The resolution was one vote short of emergency passage.
By PETER H. MILLIKEN
VINDICATOR STAFF WRITER
WARREN -- A resolution opposing the renewal of a convenience store's beer and wine carryout license stalled in city council Tuesday evening because it lacked the seven votes needed for passage as an emergency measure.
At issue was a resolution sponsored by City Councilman James "Doc" Pugh, D-6th, which would have put council on record objecting to renewal of the permit at Dawlah Discount Corp. at 1104 Palmyra Road Southwest.
The resolution passed by a 6-2 vote, which meant it wouldn't take effect for 30 days, explained Darla K. Neugebauer, council clerk. Such resolutions must go before the Ohio Division of Liquor Control by Thursday to be considered, so no state hearing on the matter will be called, she added.
Liquor licenses automatically continue from year to year statewide unless the local governing body objects to their renewal by Sept. 1, she explained.
Voting in favor were Council members Pugh; Susan E. Hartman, D-7th; Robert L. Dean Jr., D-at large; Alford L. Novak, D-2nd; Robert Holmes III, D-4th, and Vincent S. Flask, D-5th.
Voting against it were Gary Fonce, D-at large, and John Homlitas, D-3rd. Absent were Virginia Bufano, D-1st and Felipe Romain Jr., D-at large.
Before the vote Pugh told council: "My purpose is to have a hearing so everybody can get their concerns addressed. ... Hopefully, those citizens that have made the complaints and have the concerns will come to that hearing."
"If this new ownership is doing their job, and there are more citizens that support what they do than there are who are against what they're doing, the whole concern is going to be resolved," Pugh said.
Pugh said he had received about 10 complaints within the past year concerning the store, including those pertaining to loitering and loud car stereos.
But Pugh said the store has generated many fewer complaints recently than under the previous owners and that he had received no reports from city department heads recommending that council object to the renewal.
"They're not even averaging one call per month there," Fonce replied, noting that police have received only nine calls for service at that location so far this year, including some pertaining to traffic accidents. "Using police stats, we're not getting any more calls to that location than we are to 50 percent of the businesses in this city," he added.

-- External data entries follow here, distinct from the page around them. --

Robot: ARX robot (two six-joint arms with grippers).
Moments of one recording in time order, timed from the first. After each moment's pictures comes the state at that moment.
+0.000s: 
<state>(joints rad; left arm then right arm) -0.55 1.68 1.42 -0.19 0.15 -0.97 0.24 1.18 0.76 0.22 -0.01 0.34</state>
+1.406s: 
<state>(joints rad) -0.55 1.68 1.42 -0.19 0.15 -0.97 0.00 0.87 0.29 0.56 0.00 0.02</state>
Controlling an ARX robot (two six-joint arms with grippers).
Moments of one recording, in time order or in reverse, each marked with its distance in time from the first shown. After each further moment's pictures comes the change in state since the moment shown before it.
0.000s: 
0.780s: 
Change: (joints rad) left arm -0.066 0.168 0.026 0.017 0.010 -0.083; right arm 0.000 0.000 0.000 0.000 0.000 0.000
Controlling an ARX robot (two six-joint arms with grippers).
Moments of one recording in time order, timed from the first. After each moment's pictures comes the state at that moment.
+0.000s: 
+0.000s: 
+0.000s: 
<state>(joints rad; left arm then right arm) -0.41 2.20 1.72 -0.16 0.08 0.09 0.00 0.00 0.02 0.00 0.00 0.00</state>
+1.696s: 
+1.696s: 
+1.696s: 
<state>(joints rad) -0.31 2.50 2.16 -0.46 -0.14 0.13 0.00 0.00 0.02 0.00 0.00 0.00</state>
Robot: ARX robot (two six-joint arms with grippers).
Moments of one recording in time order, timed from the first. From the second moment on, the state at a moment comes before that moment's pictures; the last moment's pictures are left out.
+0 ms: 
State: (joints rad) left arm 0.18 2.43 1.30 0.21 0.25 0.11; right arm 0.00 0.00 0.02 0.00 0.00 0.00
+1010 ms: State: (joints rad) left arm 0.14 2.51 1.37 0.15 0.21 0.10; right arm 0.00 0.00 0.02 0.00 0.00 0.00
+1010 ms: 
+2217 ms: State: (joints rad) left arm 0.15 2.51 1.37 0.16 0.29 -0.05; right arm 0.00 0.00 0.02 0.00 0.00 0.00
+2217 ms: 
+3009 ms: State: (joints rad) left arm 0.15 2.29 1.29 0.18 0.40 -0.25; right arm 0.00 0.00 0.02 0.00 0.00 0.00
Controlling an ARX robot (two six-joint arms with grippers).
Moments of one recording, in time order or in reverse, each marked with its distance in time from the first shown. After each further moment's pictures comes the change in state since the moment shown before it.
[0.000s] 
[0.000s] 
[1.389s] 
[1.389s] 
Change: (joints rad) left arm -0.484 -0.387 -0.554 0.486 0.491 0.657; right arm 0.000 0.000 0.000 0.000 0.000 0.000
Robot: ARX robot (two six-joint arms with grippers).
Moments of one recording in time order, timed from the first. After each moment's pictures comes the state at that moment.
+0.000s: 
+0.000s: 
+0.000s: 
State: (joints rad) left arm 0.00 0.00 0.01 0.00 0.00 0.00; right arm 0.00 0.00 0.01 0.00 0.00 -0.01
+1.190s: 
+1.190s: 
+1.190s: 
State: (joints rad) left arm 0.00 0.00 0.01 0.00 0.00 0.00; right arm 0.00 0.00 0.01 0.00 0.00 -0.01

Abdo Albaadani, who has owned the store for the past six years said, "You have to close the drug dealer's places, not my business."
When the store was run by different owners under the name Thomas Superette, the state revoked its liquor license in 1996, following complaints of gunfire, underage drinking and public indecency in the vicinity of the store. Five years later, neighbors considered voting the ward dry.
"I don't think the problem is actually with the store. I think the problem is with the drug dealers in the neighborhood. It has nothing to do with these people," Louann Kenyon of Palmyra Road said of Albaadani and his wife, Cora.
Kenyon said she'd support renewal of the store's liquor license. The Albaadanis have cleaned up the store, put siding on the building and added a drive-through window, she noted. The store closes at 9 p.m. nightly, and, after that hour, only drive-up service is available, thereby discouraging loitering, she said.